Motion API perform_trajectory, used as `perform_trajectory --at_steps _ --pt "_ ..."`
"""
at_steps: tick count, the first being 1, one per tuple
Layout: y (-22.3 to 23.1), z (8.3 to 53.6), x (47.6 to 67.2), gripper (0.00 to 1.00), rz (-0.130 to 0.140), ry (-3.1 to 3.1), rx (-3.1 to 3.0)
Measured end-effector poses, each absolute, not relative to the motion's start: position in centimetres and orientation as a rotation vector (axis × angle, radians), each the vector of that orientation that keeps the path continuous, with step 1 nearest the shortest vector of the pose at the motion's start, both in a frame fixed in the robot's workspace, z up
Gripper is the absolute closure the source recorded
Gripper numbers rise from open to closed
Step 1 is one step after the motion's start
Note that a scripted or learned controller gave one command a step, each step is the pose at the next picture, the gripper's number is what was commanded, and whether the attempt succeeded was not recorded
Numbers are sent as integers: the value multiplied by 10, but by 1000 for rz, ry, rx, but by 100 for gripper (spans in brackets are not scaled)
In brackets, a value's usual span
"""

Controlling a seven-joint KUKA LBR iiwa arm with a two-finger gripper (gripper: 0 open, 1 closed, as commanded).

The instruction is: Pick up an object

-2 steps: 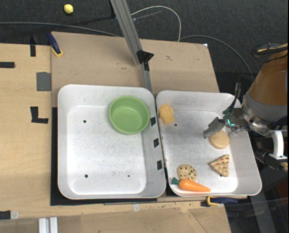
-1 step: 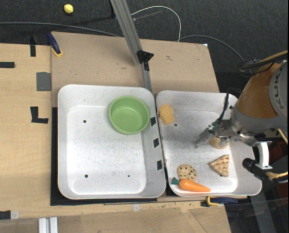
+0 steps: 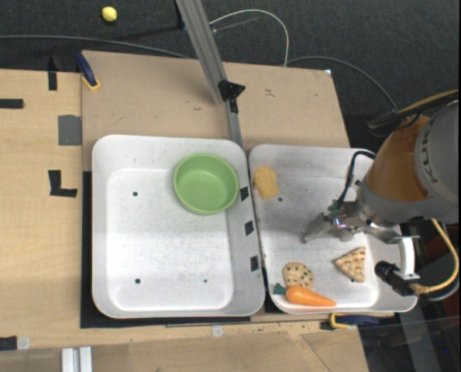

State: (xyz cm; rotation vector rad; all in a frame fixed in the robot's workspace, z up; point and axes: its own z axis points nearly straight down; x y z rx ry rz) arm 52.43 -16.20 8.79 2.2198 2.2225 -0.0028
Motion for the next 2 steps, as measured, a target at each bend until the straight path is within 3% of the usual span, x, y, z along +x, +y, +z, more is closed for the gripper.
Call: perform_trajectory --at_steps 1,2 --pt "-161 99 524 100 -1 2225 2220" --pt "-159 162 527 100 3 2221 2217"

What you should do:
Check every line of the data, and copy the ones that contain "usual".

Reply to the task:
In brackets, a value's usual span
Motion for the next 2 steps, as measured, a target at each bend until the straight path is within 3% of the usual span, x, y, z along +x, +y, +z, more is closed for the gripper.

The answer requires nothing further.